#### [What is needed]
The data that follows should be copied out exactly.
Provided data START
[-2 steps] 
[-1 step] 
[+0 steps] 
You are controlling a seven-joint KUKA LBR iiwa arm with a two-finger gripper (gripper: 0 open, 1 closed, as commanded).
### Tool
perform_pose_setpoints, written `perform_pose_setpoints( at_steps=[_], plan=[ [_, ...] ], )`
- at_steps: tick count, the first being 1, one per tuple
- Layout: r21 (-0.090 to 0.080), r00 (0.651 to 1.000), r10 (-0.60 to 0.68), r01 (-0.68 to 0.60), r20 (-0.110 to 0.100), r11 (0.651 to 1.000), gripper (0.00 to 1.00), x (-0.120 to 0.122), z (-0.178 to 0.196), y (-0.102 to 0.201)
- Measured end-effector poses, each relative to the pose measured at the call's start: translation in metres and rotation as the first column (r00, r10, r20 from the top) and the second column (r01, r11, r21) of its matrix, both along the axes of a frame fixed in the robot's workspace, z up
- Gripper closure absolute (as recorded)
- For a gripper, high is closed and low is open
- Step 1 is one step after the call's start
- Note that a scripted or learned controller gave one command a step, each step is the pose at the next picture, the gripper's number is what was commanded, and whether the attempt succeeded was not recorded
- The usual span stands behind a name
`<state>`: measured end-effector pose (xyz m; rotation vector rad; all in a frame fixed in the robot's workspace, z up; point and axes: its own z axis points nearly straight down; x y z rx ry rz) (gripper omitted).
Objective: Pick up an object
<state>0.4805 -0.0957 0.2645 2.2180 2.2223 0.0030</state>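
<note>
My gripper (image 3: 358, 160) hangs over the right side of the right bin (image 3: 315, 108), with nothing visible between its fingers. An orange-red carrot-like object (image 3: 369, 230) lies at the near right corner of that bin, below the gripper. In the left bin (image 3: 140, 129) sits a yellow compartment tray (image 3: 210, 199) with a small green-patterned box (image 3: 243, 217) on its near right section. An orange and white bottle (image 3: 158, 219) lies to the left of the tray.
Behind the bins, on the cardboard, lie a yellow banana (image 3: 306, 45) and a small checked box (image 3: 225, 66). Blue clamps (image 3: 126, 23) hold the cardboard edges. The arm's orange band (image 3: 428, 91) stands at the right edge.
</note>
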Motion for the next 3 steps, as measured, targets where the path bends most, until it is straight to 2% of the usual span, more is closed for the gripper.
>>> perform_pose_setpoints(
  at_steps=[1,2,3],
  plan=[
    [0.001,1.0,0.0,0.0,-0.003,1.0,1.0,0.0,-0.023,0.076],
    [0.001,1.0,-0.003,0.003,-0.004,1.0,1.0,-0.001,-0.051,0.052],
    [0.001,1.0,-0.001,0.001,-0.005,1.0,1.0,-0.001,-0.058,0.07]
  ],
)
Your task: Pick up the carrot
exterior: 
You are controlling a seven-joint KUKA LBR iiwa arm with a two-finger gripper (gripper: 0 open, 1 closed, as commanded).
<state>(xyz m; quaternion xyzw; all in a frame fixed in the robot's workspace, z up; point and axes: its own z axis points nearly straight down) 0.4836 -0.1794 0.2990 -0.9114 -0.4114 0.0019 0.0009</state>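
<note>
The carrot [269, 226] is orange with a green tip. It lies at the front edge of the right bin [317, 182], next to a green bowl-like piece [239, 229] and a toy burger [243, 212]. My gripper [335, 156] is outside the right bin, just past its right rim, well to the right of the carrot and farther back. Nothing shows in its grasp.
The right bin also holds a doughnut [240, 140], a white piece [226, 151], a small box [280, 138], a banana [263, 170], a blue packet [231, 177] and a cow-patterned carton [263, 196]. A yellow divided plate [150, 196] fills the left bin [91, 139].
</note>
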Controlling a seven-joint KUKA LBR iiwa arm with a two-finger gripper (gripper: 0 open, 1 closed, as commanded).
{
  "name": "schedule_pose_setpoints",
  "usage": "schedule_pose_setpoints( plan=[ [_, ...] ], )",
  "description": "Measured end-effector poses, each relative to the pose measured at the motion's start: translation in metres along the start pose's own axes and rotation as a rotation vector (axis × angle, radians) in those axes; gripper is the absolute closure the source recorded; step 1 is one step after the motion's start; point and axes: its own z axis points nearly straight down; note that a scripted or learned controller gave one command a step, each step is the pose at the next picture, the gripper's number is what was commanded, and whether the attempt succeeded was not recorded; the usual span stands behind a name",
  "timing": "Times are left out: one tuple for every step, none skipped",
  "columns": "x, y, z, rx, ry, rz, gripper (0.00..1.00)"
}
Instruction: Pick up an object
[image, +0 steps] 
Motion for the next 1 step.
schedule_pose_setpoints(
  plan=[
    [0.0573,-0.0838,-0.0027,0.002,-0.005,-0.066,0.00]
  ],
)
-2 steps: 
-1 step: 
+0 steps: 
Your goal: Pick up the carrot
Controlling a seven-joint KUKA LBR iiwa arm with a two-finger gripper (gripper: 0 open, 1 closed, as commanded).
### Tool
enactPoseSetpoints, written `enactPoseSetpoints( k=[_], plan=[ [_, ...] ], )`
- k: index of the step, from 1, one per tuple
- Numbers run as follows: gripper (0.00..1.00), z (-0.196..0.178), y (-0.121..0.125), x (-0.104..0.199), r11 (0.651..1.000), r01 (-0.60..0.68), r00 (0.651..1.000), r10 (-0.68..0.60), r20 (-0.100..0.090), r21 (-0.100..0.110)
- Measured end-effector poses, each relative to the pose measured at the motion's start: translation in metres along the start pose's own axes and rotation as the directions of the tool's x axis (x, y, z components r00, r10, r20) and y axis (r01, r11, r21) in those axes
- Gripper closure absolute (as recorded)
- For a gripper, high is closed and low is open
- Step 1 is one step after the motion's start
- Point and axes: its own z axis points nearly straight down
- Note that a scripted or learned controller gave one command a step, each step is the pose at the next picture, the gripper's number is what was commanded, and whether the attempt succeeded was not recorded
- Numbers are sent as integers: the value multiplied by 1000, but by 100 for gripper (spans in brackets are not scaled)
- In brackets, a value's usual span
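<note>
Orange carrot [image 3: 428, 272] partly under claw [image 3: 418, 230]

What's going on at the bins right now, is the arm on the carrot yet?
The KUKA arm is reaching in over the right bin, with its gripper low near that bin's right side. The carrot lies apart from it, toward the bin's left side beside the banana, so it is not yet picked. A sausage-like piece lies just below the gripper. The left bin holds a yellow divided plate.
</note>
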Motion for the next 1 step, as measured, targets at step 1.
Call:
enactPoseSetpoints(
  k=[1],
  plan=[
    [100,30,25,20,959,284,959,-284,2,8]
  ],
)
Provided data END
#### [Result]
[-2 steps] 
[-1 step] 
[+0 steps] 
You are controlling a seven-joint KUKA LBR iiwa arm with a two-finger gripper (gripper: 0 open, 1 closed, as commanded).
### Tool
perform_pose_setpoints, written `perform_pose_setpoints( at_steps=[_], plan=[ [_, ...] ], )`
- at_steps: tick count, the first being 1, one per tuple
- Layout: r21 (-0.090 to 0.080), r00 (0.651 to 1.000), r10 (-0.60 to 0.68), r01 (-0.68 to 0.60), r20 (-0.110 to 0.100), r11 (0.651 to 1.000), gripper (0.00 to 1.00), x (-0.120 to 0.122), z (-0.178 to 0.196), y (-0.102 to 0.201)
- Measured end-effector poses, each relative to the pose measured at the call's start: translation in metres and rotation as the first column (r00, r10, r20 from the top) and the second column (r01, r11, r21) of its matrix, both along the axes of a frame fixed in the robot's workspace, z up
- Gripper closure absolute (as recorded)
- For a gripper, high is closed and low is open
- Step 1 is one step after the call's start
- Note that a scripted or learned controller gave one command a step, each step is the pose at the next picture, the gripper's number is what was commanded, and whether the attempt succeeded was not recorded
- The usual span stands behind a name
`<state>`: measured end-effector pose (xyz m; rotation vector rad; all in a frame fixed in the robot's workspace, z up; point and axes: its own z axis points nearly straight down; x y z rx ry rz) (gripper omitted).
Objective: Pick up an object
<state>0.4805 -0.0957 0.2645 2.2180 2.2223 0.0030</state>
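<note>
My gripper (image 3: 358, 160) hangs over the right side of the right bin (image 3: 315, 108), with nothing visible between its fingers. An orange-red carrot-like object (image 3: 369, 230) lies at the near right corner of that bin, below the gripper. In the left bin (image 3: 140, 129) sits a yellow compartment tray (image 3: 210, 199) with a small green-patterned box (image 3: 243, 217) on its near right section. An orange and white bottle (image 3: 158, 219) lies to the left of the tray.
Behind the bins, on the cardboard, lie a yellow banana (image 3: 306, 45) and a small checked box (image 3: 225, 66). Blue clamps (image 3: 126, 23) hold the cardboard edges. The arm's orange band (image 3: 428, 91) stands at the right edge.
</note>
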Motion for the next 3 steps, as measured, targets where the path bends most, until it is straight to 2% of the usual span, more is closed for the gripper.
>>> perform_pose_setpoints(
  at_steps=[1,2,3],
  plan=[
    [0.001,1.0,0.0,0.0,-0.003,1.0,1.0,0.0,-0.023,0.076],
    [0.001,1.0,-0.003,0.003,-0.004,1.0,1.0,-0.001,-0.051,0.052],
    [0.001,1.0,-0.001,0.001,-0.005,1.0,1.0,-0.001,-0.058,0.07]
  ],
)
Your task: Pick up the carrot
exterior: 
You are controlling a seven-joint KUKA LBR iiwa arm with a two-finger gripper (gripper: 0 open, 1 closed, as commanded).
<state>(xyz m; quaternion xyzw; all in a frame fixed in the robot's workspace, z up; point and axes: its own z axis points nearly straight down) 0.4836 -0.1794 0.2990 -0.9114 -0.4114 0.0019 0.0009</state>
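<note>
The carrot [269, 226] is orange with a green tip. It lies at the front edge of the right bin [317, 182], next to a green bowl-like piece [239, 229] and a toy burger [243, 212]. My gripper [335, 156] is outside the right bin, just past its right rim, well to the right of the carrot and farther back. Nothing shows in its grasp.
The right bin also holds a doughnut [240, 140], a white piece [226, 151], a small box [280, 138], a banana [263, 170], a blue packet [231, 177] and a cow-patterned carton [263, 196]. A yellow divided plate [150, 196] fills the left bin [91, 139].
</note>
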Controlling a seven-joint KUKA LBR iiwa arm with a two-finger gripper (gripper: 0 open, 1 closed, as commanded).
{
  "name": "schedule_pose_setpoints",
  "usage": "schedule_pose_setpoints( plan=[ [_, ...] ], )",
  "description": "Measured end-effector poses, each relative to the pose measured at the motion's start: translation in metres along the start pose's own axes and rotation as a rotation vector (axis × angle, radians) in those axes; gripper is the absolute closure the source recorded; step 1 is one step after the motion's start; point and axes: its own z axis points nearly straight down; note that a scripted or learned controller gave one command a step, each step is the pose at the next picture, the gripper's number is what was commanded, and whether the attempt succeeded was not recorded; the usual span stands behind a name",
  "timing": "Times are left out: one tuple for every step, none skipped",
  "columns": "x, y, z, rx, ry, rz, gripper (0.00..1.00)"
}
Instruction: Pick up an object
[image, +0 steps] 
Motion for the next 1 step.
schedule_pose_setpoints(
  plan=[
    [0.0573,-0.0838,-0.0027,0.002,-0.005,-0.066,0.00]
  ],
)
-2 steps: 
-1 step: 
+0 steps: 
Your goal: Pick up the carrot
Controlling a seven-joint KUKA LBR iiwa arm with a two-finger gripper (gripper: 0 open, 1 closed, as commanded).
### Tool
enactPoseSetpoints, written `enactPoseSetpoints( k=[_], plan=[ [_, ...] ], )`
- k: index of the step, from 1, one per tuple
- Numbers run as follows: gripper (0.00..1.00), z (-0.196..0.178), y (-0.121..0.125), x (-0.104..0.199), r11 (0.651..1.000), r01 (-0.60..0.68), r00 (0.651..1.000), r10 (-0.68..0.60), r20 (-0.100..0.090), r21 (-0.100..0.110)
- Measured end-effector poses, each relative to the pose measured at the motion's start: translation in metres along the start pose's own axes and rotation as the directions of the tool's x axis (x, y, z components r00, r10, r20) and y axis (r01, r11, r21) in those axes
- Gripper closure absolute (as recorded)
- For a gripper, high is closed and low is open
- Step 1 is one step after the motion's start
- Point and axes: its own z axis points nearly straight down
- Note that a scripted or learned controller gave one command a step, each step is the pose at the next picture, the gripper's number is what was commanded, and whether the attempt succeeded was not recorded
- Numbers are sent as integers: the value multiplied by 1000, but by 100 for gripper (spans in brackets are not scaled)
- In brackets, a value's usual span
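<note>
Orange carrot [image 3: 428, 272] partly under claw [image 3: 418, 230]

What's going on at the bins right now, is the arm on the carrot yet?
The KUKA arm is reaching in over the right bin, with its gripper low near that bin's right side. The carrot lies apart from it, toward the bin's left side beside the banana, so it is not yet picked. A sausage-like piece lies just below the gripper. The left bin holds a yellow divided plate.
</note>
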Motion for the next 1 step, as measured, targets at step 1.
Call:
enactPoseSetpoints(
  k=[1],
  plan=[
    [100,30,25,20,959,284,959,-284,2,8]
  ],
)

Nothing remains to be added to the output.